The present work aims to study the influence of mechanical degradation on HPAM rheology at a larger scale, at 5–10 cm of propagation. This was performed by flooding polymer through porous media and analyzing the injected and eluted samples. For this purpose, highly permeable outcrop rock (Bentheimer cores) was used. The experiments were carried out at room temperature using two types of semi-dilute HPAM polymers dissolved in brines with a given salinity. The polymers were pre-treated by prefiltering or pre-shearing through porous media prior to injection in order to represent the filtration and shearing processes induced on the polymer by the porous media in a field case.
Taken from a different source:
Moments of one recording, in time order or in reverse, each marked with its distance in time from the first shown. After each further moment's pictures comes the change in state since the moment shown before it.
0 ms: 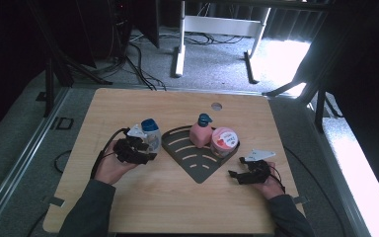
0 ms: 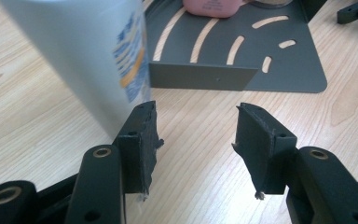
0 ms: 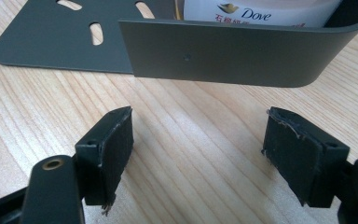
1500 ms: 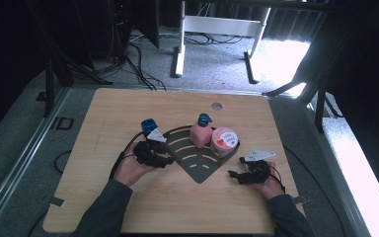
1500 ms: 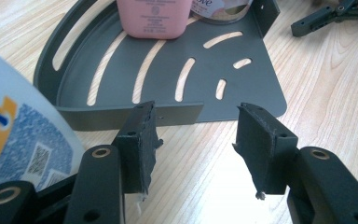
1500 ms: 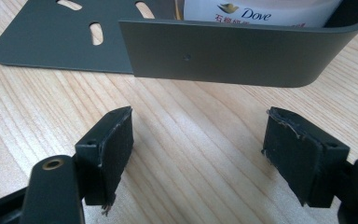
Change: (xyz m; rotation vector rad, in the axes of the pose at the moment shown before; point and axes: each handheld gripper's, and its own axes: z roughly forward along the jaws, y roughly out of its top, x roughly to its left) left arm -0.032 0.021 0.036 -0.024 -0.107 0.065; right arm 0.000 0.000 0.000 0.000 0.000 0.000
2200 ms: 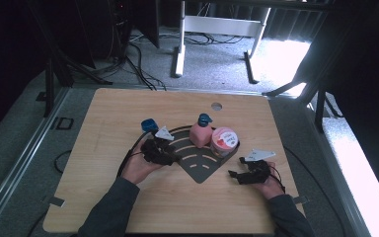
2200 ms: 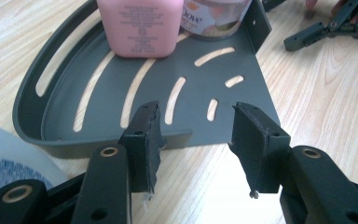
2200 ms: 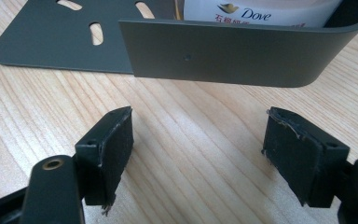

In such a field case, the polymer might be sheared near the injection well, where high flow velocities are achieved. High molecular weight fractions may be filtered by retention mechanisms as it propagates through the porous media at either high (near-well) or low velocity (deeper in the reservoir). Propagation effects were evaluated by re-injecting polymer that had already experienced high shear to evaluate if further mechanical degradation would occur at the same flow velocities (and thereby same shear rates). Results from this study reveal that pre-shearing at high flow rates (representative of near wellbore areas) has a larger impact than prefiltration. One consequence of this is that mechanical degradation due to high shear may improve injectivity without significantly reducing polymer in situ viscosity at (lower) reservoir flow rates. Another key observation is that polymer degradation occurs successively for high MW polymer. This indicates that it is not only the molecular weight and point of highest strain that determine the degree of degradation but also the exposure time and number of exposures to high strain. These are important aspects to implement in polymer flood design.